= Bekka Eaton =

Comedian

Bekka Eaton, the current Director of Theater at Miami University Hamilton in Hamilton, Ohio, got her start as part of the improvisational comedy troupe The Second City in Chicago. She went on to be cast as the Female disc jockey in Sixteen Candles and a larger role as Delta Burke's sister in the TV movie Day-O. She is also the founder of the Greater Cincinnati teen improvisational group Dot. Comedy.
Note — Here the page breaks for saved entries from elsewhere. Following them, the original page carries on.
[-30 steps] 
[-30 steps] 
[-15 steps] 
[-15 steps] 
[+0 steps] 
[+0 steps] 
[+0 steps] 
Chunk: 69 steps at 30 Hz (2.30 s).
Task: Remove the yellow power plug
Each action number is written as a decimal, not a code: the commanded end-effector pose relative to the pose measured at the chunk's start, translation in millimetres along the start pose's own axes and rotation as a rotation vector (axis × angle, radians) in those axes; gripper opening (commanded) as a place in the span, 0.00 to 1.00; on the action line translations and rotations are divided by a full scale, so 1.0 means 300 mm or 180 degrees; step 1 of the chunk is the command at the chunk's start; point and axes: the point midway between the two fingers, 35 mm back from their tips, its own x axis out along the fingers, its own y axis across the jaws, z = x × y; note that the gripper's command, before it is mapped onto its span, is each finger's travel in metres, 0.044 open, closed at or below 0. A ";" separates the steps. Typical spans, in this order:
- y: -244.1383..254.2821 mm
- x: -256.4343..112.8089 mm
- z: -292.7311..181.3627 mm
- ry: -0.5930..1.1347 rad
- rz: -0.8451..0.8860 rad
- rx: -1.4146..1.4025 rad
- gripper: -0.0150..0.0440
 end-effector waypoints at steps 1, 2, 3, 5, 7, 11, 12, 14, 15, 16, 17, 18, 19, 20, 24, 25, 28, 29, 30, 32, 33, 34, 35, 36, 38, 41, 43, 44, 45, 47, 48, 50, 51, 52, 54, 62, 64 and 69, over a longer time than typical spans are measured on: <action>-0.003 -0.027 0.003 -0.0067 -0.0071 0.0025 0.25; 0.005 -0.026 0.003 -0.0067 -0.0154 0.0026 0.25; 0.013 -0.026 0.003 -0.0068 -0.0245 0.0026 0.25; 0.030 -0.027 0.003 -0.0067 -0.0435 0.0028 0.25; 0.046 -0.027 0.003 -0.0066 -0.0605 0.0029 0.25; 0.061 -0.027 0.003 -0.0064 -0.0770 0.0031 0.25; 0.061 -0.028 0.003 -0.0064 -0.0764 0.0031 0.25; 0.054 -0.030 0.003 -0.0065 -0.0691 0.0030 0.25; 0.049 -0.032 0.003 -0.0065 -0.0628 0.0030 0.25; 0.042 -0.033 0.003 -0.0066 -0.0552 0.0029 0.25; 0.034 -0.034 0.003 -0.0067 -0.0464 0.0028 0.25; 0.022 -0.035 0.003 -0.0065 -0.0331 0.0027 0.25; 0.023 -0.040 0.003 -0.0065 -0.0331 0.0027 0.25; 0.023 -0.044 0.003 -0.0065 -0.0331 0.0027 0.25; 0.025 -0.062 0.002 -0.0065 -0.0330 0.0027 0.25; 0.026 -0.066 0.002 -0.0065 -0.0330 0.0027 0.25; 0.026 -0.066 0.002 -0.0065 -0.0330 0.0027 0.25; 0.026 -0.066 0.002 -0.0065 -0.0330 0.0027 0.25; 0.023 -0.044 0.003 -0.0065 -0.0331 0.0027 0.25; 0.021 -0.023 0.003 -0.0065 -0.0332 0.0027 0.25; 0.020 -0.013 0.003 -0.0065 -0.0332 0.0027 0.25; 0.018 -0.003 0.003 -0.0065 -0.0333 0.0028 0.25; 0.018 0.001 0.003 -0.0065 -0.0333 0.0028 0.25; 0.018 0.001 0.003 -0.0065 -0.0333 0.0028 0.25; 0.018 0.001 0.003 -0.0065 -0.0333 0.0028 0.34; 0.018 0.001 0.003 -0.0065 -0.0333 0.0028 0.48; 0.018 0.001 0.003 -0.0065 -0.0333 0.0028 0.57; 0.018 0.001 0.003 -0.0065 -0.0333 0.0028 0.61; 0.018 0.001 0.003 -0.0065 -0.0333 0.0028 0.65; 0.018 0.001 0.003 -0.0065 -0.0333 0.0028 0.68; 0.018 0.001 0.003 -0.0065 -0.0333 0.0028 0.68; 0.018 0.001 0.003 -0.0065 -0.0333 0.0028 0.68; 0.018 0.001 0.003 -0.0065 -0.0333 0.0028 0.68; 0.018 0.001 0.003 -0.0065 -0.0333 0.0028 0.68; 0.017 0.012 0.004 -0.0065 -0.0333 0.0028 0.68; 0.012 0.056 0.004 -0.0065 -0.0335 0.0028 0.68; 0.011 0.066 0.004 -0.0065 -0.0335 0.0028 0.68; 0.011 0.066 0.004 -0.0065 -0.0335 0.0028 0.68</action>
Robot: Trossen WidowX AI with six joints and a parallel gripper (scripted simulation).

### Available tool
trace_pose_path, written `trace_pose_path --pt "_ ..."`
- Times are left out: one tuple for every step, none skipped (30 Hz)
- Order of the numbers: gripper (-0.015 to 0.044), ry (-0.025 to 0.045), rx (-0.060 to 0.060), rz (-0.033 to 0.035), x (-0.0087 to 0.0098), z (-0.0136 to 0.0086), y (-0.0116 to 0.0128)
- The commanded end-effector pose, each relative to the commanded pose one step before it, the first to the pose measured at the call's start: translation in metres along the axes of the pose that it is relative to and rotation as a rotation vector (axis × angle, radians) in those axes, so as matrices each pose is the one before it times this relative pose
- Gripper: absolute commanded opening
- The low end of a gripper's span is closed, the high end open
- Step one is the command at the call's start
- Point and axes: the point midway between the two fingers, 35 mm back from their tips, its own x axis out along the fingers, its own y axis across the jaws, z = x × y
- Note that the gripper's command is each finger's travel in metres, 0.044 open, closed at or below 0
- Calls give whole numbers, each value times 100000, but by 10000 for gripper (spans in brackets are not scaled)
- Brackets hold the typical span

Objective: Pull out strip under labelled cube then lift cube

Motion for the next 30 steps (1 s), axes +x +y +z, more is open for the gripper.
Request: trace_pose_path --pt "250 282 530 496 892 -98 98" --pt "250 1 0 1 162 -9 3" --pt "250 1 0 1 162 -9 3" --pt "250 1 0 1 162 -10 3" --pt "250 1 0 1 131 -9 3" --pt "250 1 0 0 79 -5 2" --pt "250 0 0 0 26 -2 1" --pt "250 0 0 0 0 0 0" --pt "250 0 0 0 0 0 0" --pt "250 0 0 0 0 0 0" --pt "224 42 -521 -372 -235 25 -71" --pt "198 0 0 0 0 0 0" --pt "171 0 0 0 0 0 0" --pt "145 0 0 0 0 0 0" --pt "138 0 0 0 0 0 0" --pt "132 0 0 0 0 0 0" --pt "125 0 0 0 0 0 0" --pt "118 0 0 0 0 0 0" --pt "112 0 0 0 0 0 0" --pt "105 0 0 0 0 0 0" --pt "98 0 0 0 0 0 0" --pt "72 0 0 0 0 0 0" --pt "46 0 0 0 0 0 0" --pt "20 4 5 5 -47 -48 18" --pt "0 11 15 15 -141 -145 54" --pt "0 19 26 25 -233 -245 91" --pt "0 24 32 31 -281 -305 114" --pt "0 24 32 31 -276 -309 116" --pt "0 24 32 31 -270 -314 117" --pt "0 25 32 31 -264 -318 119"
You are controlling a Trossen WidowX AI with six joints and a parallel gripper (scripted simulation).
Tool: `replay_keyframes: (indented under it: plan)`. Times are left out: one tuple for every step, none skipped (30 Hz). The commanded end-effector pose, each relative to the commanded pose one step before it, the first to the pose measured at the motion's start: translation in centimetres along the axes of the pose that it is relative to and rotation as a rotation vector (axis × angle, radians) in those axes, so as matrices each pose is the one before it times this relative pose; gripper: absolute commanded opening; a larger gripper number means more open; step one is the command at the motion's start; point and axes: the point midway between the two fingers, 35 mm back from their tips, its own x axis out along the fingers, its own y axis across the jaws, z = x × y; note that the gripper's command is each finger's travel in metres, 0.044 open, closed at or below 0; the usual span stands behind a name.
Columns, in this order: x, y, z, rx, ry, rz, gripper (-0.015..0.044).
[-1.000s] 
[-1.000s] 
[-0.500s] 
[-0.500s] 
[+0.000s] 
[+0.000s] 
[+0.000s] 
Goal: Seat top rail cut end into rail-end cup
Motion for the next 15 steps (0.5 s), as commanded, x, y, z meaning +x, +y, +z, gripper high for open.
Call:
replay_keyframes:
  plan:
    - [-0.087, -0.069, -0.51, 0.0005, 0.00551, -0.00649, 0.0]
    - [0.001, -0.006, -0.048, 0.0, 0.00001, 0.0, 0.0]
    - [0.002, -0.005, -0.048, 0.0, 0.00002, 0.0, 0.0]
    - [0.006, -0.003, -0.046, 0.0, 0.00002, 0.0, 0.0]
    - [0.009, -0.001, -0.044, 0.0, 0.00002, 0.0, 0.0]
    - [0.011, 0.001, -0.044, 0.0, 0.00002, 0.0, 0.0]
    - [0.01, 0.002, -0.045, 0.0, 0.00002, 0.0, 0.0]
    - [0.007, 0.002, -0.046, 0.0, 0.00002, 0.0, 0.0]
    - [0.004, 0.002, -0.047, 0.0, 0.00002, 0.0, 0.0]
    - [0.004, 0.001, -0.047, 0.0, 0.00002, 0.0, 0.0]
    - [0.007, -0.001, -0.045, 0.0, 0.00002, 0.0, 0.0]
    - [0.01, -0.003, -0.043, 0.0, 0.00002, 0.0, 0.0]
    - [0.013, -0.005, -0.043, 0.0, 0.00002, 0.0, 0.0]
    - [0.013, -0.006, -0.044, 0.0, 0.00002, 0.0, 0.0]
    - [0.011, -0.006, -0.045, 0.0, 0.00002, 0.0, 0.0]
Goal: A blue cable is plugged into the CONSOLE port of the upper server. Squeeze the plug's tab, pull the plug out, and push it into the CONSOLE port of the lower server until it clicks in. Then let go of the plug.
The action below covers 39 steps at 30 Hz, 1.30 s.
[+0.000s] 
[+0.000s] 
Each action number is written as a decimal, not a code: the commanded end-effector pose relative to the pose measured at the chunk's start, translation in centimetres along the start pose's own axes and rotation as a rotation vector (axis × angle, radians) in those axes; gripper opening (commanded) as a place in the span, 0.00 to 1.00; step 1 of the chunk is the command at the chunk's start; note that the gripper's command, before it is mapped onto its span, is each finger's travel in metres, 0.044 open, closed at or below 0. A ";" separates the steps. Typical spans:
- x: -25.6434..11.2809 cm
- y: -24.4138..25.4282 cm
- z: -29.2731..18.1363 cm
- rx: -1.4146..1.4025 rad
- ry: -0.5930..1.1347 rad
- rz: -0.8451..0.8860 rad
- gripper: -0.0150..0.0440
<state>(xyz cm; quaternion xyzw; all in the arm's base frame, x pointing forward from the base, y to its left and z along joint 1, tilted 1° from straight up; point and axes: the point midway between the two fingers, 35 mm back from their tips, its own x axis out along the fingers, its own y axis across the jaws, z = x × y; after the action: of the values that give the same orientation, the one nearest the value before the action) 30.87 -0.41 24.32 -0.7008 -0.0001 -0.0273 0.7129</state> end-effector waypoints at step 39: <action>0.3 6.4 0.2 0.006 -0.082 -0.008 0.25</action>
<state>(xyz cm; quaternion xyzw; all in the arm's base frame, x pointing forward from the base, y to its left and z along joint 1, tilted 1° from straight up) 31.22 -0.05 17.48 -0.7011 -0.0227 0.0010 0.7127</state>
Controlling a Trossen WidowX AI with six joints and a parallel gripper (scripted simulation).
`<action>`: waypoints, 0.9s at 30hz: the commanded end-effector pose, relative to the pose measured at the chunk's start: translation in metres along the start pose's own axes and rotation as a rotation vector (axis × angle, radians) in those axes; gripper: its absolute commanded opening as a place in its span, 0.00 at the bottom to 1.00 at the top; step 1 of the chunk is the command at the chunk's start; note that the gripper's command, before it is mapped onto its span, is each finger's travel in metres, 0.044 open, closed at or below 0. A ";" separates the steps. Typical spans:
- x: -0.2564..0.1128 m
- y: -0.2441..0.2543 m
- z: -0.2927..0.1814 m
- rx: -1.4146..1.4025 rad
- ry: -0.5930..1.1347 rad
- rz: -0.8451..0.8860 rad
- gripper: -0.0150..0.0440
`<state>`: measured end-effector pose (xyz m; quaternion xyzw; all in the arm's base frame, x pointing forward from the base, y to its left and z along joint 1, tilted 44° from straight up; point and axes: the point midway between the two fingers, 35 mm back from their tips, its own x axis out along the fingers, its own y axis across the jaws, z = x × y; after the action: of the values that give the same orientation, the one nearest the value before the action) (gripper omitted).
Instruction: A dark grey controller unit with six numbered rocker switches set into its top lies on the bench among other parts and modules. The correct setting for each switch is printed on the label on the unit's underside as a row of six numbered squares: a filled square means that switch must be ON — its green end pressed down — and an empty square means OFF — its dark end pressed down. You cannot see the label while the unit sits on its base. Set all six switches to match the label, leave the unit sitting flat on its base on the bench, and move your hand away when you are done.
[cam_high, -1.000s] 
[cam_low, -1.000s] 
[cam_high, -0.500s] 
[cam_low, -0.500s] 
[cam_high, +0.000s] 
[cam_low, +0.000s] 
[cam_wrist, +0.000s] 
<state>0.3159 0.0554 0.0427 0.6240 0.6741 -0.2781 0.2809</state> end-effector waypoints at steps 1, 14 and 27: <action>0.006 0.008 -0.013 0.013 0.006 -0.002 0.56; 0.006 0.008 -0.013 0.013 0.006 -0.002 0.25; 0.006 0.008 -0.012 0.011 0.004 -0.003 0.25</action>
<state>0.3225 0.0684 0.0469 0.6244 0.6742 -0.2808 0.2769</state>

==Early life and education==
Eaten attended Fairfield High School. She received her undergraduate degree from Northwestern University and her master's degree from Indiana University Bloomington. Bekka led the Philadelphia area band, The Daves, which released one album on the Pyramid label in 1988. The Daves were composed of Bekka Eaton: vocals and trombone, Mike Mennies: keyboards and vocals, Jim Ericson: guitar and vocals, Jerry Getz bass and vocals (replaced by Garry Lee in 1988), and Ronny Crawford: drums. While they were one of the premier local Philadelphia club bands, they distinguished themselves with their touring schedule which took them from Chicago to South Carolina. Their multi-week-long stints at the Windjammer (Isle of Palms, South Carolina) were legendary for their overflow audiences. Their motto was "Music Is Fun", and some of their stage props were made by noted painter Ron Crawford.